Gradient-based Laplacian Feature Selection
This addresses the problem of identifying relevant features without labels for researchers in fields like object recognition and computational biology, representing an incremental improvement over existing unsupervised methods.
The paper tackles unsupervised feature selection in high-dimensional noisy data by proposing Gradient-based Laplacian Feature Selection (GLFS), which minimizes variance in a Laplacian regularized model to select sparse, relevant features, achieving superior performance over state-of-the-art methods on simulated and real-world datasets.

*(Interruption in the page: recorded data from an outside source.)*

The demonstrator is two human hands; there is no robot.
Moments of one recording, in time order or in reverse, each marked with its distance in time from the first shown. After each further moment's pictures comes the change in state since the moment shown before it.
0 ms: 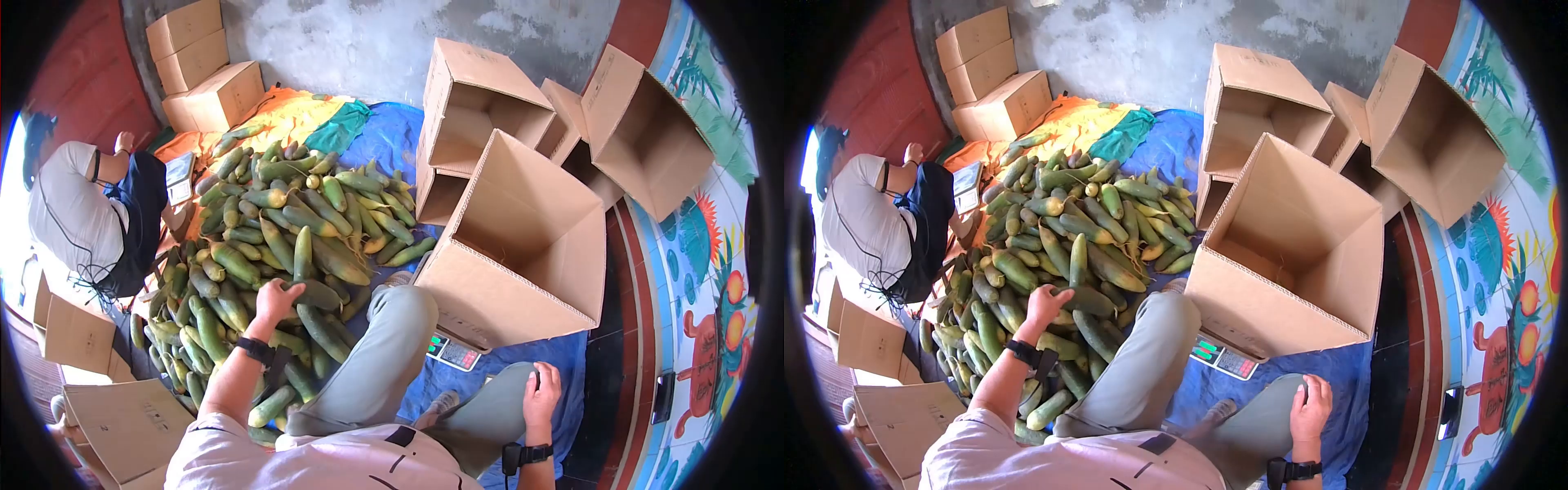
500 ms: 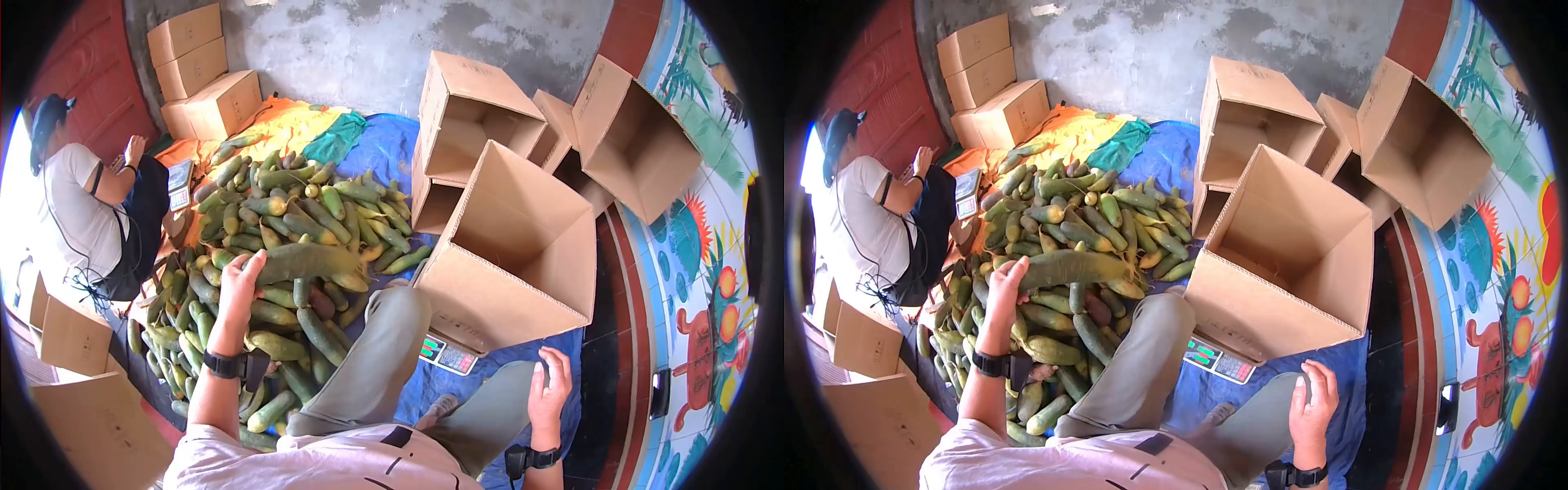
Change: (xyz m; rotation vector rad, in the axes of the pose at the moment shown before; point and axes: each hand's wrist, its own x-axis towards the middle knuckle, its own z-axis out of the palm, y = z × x) left_hand -0.047 0.075 -0.116 -0.709 0.086 0.024; right_hand 0.033 -0.077 -0.047 0.187 0.093 -0.133
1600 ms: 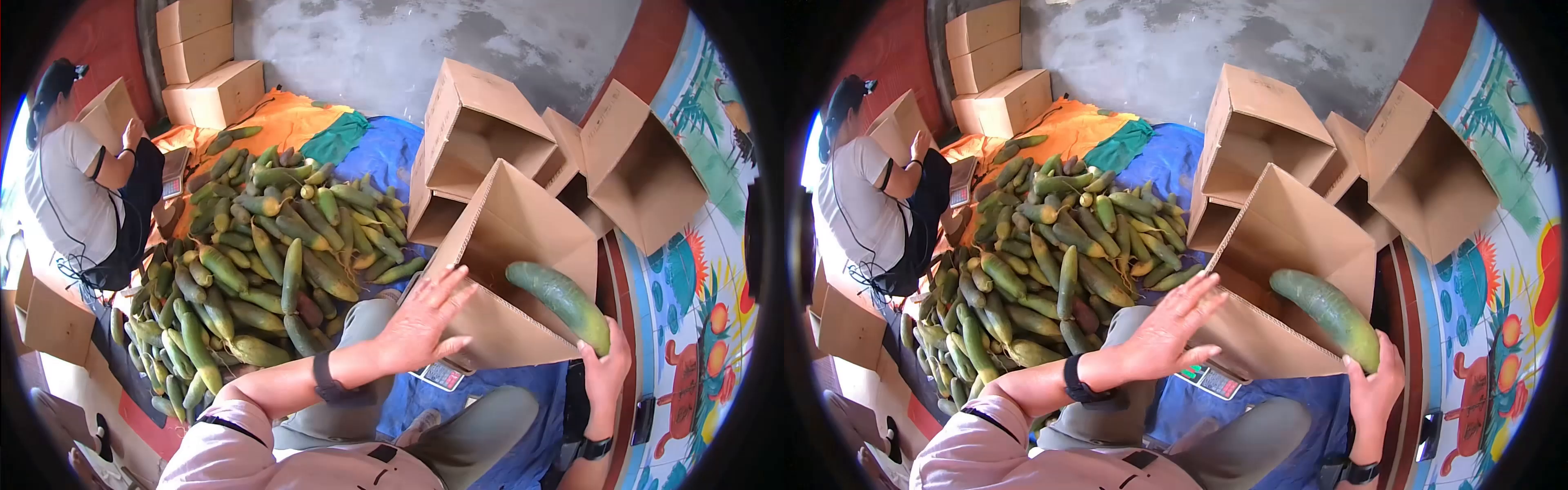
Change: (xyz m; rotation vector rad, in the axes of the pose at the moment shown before) left_hand -0.075 0.057 0.200 0.298 -0.650 1.018; right_hand 0.113 0.005 -0.054 -0.279 -0.003 0.097
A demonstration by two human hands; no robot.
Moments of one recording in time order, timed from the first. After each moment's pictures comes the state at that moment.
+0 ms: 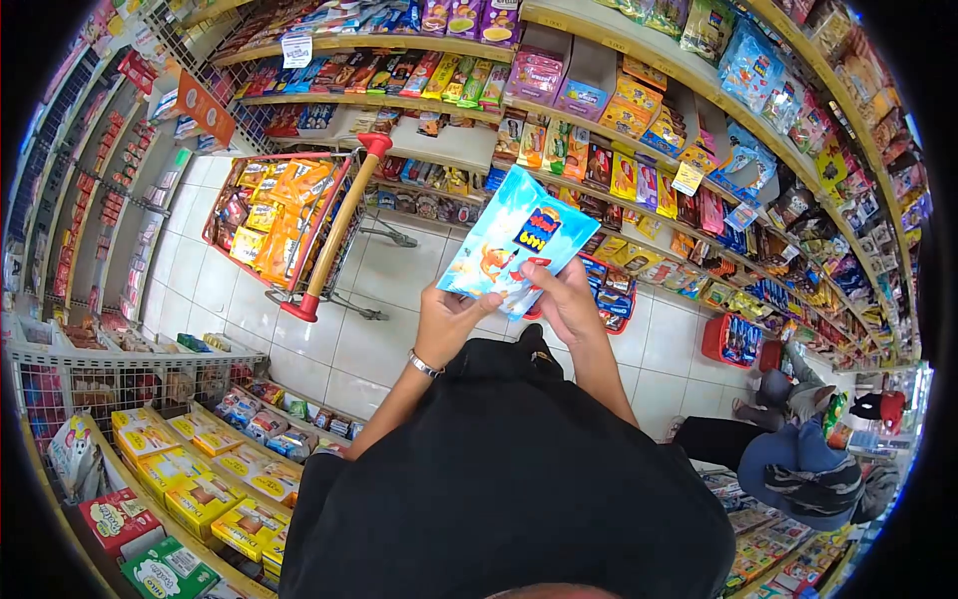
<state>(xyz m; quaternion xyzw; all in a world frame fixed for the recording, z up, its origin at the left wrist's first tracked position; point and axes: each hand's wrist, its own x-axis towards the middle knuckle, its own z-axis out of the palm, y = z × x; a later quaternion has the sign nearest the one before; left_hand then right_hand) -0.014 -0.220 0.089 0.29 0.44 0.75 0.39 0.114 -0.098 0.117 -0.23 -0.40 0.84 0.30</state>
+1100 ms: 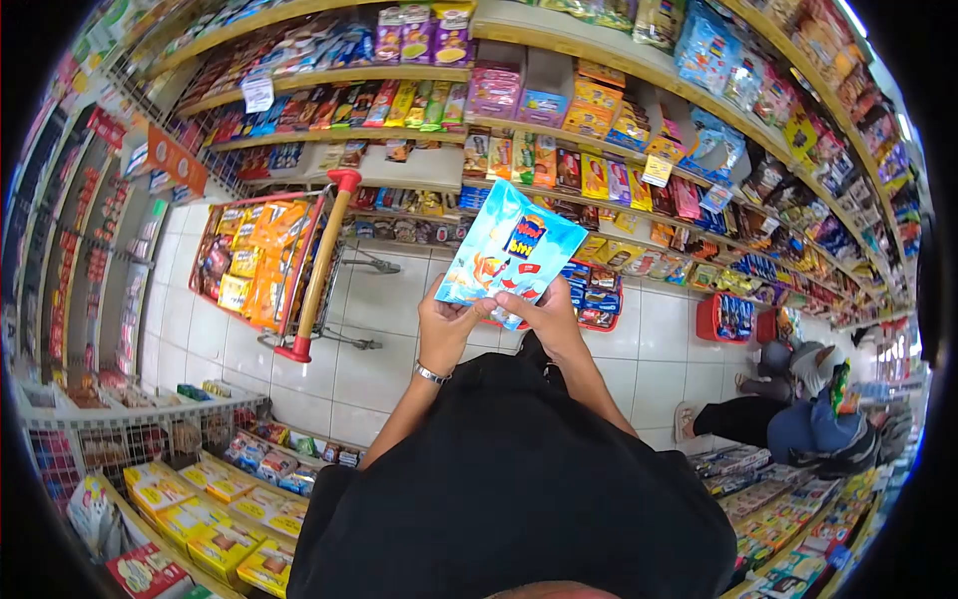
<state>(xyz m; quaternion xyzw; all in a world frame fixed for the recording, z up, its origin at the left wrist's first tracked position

Analysis of high dimensional noisy data is of essence across a variety of research fields. Feature selection techniques are designed to find the relevant feature subset that can facilitate classification or pattern detection. Traditional (supervised) feature selection methods utilize label information to guide the identification of relevant feature subsets. In this paper, however, we consider the unsupervised feature selection problem. Without the label information, it is particularly difficult to identify a small set of relevant features due to the noisy nature of real-world data which corrupts the intrinsic structure of the data. Our Gradient-based Laplacian Feature Selection (GLFS) selects important features by minimizing the variance of the Laplacian regularized least squares regression model. With $\ell_1$ relaxation, GLFS can find a sparse subset of features that is relevant to the Laplacian manifolds. Extensive experiments on simulated, three real-world object recognition and two computational biology datasets, have illustrated the power and superior performance of our approach over multiple state-of-the-art unsupervised feature selection methods. Additionally, we show that GLFS selects a sparser set of more relevant features in a supervised setting outperforming the popular elastic net methodology.